[Information shown]

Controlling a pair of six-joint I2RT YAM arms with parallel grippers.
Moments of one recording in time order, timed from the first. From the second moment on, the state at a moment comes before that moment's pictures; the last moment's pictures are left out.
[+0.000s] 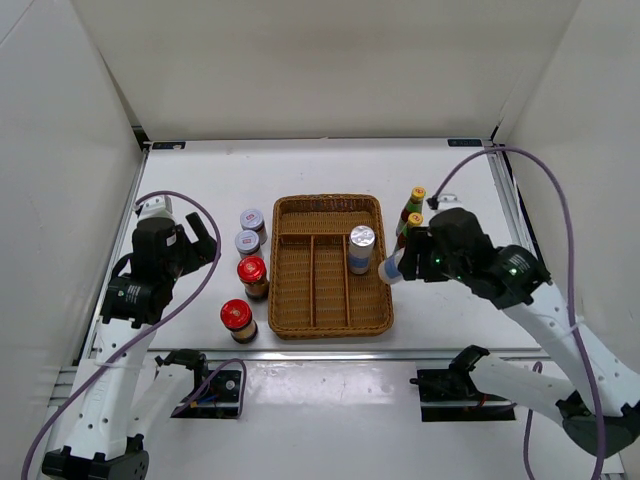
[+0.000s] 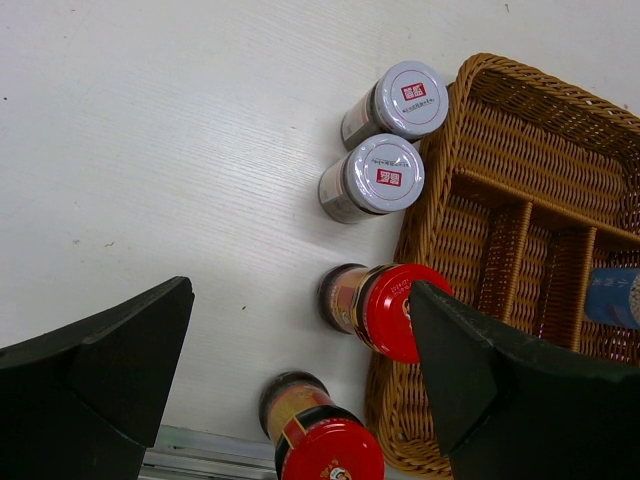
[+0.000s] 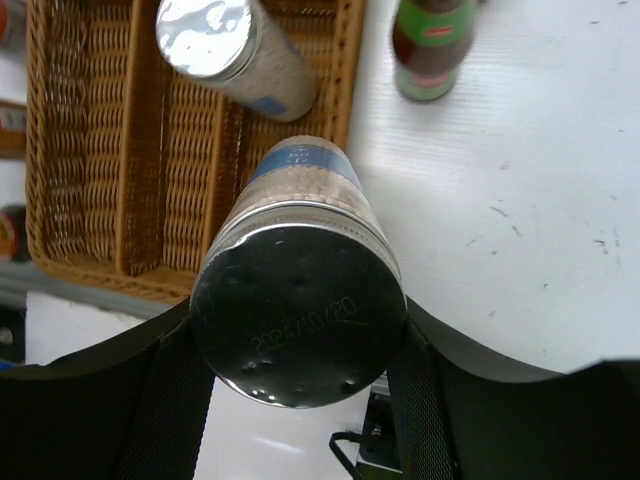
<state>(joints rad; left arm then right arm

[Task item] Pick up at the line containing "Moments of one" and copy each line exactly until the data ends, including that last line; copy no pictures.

[Answer for this exercise]
Moments of one recording in time order, timed from the first. From the second moment on, the state at a moment comes before that moment's pictures; the last moment's pictures are left out.
[+0.000s] 
[+0.000s] 
[+0.000s] 
<state>(joints rad; left arm then right arm

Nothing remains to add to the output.